Exercise description
Every line with the string "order" must be copied from the entries below.

Extracted data
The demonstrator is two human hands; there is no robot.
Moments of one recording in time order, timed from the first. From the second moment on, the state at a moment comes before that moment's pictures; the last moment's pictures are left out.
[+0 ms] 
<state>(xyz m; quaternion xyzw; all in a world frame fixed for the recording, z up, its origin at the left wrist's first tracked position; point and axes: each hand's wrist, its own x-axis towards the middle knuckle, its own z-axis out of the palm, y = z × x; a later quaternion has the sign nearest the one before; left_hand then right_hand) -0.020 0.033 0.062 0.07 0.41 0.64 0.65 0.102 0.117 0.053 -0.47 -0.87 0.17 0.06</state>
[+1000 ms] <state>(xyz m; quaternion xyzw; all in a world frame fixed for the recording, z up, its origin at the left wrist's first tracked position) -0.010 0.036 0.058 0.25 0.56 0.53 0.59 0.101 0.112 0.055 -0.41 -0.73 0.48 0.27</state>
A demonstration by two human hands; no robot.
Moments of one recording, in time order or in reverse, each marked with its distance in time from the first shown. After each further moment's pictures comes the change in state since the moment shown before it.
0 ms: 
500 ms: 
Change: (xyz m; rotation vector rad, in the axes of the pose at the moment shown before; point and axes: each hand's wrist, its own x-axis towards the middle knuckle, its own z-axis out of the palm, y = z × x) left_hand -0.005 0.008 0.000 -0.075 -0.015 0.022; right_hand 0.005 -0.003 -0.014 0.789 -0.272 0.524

Solution below
Moments of one recording in time order, timed from the first. From the second moment on, the state at a moment comes before that moment's pictures; the last moment's pictures are left out.
Moments of one recording, in time order or in reverse, each marked with its distance in time from the first shown. After each further moment's pictures comes the change in state since the moment shown before it.

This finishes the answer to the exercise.